To best reach these goals, the workshop will be organized into four sections, with both pre- and post-activities. Before the conference workshop, all participants will be asked to introduce themselves on a collaborative online platform (Knowledge Forum) and write abstracts describing their research. Then, groups of four participants will be asked to meet to discuss the research abstracts of the other participants and identify questions and promising ideas which we will deepen during the workshop. The workshop time will be divided into four sections:
Section 1 - Who are we? The group will engage in ice-breaking and experience sharing activities to (a) explore everyone’s interest and background on the topic; (b) build group cohesion; (c) make sure that new members are given a legitimate place; and (d) establish norms as our own community forms.
Section 2 - What are we building upon? After a short introductory presentation by the workshop co-organizers as well as two 15-minute invited presentations, the whole group will engage in a structured poster session (or alike) focusing upon the different KB infrastructure research that the participants have brought in. At first, each of the candidates will give three-minute “lightning talks” about their poster.

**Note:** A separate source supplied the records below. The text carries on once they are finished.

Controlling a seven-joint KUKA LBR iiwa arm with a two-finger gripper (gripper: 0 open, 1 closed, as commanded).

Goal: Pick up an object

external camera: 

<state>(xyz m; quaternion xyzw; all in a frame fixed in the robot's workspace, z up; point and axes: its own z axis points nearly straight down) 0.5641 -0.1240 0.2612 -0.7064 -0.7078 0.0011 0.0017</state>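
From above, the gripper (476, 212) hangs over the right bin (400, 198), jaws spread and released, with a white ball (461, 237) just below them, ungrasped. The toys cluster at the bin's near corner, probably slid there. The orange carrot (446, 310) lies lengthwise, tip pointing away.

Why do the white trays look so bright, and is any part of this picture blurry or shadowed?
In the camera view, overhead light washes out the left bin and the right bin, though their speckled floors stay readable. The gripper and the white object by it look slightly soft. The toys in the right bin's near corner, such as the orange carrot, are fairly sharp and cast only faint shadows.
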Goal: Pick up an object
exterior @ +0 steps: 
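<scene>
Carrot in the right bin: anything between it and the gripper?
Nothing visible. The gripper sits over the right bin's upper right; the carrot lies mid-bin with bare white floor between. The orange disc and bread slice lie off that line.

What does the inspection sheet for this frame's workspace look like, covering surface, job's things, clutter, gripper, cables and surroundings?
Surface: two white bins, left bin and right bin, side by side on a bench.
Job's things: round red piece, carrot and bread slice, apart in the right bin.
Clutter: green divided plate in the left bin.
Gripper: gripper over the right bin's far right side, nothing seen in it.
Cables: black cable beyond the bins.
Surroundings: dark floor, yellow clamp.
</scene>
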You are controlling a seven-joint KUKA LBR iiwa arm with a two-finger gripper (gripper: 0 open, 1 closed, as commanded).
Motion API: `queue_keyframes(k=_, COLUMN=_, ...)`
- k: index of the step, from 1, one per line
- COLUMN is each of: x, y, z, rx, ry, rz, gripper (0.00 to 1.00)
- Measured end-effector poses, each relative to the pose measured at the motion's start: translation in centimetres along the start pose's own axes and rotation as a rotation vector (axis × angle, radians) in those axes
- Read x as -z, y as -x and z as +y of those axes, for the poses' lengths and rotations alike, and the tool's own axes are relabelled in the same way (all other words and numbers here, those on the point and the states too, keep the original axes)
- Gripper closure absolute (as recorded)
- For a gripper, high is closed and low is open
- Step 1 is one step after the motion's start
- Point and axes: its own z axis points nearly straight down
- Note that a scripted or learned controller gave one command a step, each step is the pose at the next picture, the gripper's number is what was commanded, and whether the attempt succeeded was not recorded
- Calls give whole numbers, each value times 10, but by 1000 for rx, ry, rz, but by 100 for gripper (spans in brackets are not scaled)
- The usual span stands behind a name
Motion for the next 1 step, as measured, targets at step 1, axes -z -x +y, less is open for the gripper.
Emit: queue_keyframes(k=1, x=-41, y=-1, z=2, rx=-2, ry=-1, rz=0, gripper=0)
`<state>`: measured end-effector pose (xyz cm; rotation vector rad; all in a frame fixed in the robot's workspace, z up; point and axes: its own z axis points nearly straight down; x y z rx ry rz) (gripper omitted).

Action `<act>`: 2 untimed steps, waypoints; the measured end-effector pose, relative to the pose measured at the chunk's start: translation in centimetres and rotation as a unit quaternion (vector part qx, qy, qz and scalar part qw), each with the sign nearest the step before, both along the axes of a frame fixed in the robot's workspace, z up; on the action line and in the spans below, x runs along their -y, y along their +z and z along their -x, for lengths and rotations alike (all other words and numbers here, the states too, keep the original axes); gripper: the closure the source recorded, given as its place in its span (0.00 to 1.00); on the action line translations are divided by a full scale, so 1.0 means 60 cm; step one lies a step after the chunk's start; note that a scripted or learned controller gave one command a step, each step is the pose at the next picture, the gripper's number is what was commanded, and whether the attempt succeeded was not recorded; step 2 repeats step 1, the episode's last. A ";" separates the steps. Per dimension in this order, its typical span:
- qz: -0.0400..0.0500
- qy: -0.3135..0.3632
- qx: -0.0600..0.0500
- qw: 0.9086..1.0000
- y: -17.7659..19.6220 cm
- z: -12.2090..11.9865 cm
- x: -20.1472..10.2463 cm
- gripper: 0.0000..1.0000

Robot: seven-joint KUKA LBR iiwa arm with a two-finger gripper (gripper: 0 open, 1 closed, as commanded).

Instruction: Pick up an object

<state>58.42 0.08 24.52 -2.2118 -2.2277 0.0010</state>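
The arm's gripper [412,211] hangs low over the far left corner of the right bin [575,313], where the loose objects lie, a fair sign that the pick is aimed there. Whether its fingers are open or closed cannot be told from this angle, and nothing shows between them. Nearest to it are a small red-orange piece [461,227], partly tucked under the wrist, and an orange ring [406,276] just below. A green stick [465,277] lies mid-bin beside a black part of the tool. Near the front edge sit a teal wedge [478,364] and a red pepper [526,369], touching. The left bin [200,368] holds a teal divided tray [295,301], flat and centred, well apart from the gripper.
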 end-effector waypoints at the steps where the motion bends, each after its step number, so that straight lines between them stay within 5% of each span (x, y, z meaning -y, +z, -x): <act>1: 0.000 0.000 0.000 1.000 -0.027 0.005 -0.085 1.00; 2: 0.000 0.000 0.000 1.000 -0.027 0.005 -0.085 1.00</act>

Then, several rounds of interactive discussions will occur around online posters so that everyone participating in the workshop will have a chance to engage with all of them. The purposes of these activities are to (a) give all the participants a chance to deepen their knowledge about each poster and discuss issues with the authors; and (b) give the contributors feedback.
Section 3 - What new ideas or insights can advance our current state-of-knowledge? The group will engage in structured small group discussions around the questions and promising ideas that resulted from the meetings in preparation for the workshop, the invited presentations, and the online poster session. An interactive group format will be designed to facilitate cross-group knowledge sharing, so that participants with distributed expertise will have opportunities to interact with various workshop participants. The purpose of these activities is to advance central ideas and challenges related to the knowledge that already exists in the community.
Section 4 - What have we learned and where do we go from here? The group will engage in closing activities to reflect on what we learned, both individually and collectively, and to plan future activities.